N9's success gave the MeeGo team a reason to openly "slam" the CEO: Private blogger Felipe Contreras revealed that he had received Elop's e-mail and explained that MeeGo was frozen because technical problems caused a very limited number of MeeGo terminals. However, Feilipe publicly denied Elop's judgment. He said that he would work on a daily basis to migrate the MeeGo system to different processor platforms without much problem. Instead, Windows Phone only supports Qualcomm's Snapdragon chipset. "People around me don't believe what Elop said." He wrote.

Marko Ahtisaari also told CBN Weekly that Nokia will remain open to MeeGo.

But if Elop wants to save Nokia in another way and also save himself, he must prove that Nokia's Windows Phone is different and experience is not inferior to N9. On the third day of the release of MeeGo, Elop demonstrated the first Nokia Windows Phone codenamed "Sea Ray" at an internal conference. Dramatically, the video and pictures of this product leaked "unexpectedly" via the Internet the next day.

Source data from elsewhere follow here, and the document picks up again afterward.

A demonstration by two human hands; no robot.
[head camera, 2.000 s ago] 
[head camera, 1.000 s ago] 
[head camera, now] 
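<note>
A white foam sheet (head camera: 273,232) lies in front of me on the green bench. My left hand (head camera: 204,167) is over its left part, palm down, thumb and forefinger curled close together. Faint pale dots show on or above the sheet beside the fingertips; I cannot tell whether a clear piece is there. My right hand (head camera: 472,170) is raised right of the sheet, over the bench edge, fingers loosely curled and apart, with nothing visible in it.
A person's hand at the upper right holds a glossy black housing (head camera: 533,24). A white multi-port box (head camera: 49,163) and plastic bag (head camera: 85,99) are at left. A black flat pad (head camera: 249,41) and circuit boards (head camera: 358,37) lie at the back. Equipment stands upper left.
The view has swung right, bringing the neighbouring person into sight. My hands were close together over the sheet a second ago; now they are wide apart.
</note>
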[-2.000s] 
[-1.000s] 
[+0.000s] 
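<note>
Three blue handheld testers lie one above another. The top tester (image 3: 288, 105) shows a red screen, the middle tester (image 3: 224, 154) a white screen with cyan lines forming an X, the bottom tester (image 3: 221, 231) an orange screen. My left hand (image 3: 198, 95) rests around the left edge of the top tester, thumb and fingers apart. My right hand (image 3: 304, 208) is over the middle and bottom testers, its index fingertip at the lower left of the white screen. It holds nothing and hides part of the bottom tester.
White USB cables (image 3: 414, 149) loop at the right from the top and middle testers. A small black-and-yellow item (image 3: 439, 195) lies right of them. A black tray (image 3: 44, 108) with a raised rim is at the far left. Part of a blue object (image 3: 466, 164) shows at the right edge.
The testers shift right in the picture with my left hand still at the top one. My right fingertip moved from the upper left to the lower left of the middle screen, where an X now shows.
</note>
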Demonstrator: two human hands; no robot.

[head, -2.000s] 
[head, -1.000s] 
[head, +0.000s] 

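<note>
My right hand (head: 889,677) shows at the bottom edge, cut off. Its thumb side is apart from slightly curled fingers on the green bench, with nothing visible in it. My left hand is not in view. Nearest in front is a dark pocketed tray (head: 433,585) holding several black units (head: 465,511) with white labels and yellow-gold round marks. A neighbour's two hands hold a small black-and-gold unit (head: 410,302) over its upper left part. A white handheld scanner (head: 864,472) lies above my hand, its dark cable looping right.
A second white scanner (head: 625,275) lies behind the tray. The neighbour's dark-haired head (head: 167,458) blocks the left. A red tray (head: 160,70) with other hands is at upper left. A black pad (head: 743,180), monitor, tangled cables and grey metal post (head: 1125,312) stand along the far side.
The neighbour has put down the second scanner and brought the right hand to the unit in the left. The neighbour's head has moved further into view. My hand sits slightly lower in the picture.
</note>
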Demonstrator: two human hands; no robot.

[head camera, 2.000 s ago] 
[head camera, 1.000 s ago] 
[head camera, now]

Elop said that this Windows Phone will carry Nokia's genes and features: retain its own industrial design features, interface elements and application platforms. However, from the information of Sea Ray, it is still using Microsoft's native interface. What's more, Nokia's "own genes" retained on this machine are almost exactly the same as the N9.

N9 has become a paving stone to warm up Windows Phone to some extent. "Some important innovations on the N9 will continue on other products," said Elop.

"You can think that Elop killed MeeGo, and then put the Windows Phone into the shell of MeeGo." A retiring Nokia MeeGo engineer told China Business Weekly.

One possibility is that Sea Ray’s chances of success will increase significantly if the N9 is sold well after listing. However, it is very difficult for MeeGo to return to the center of the stage.

This may be what Elop most wants to see.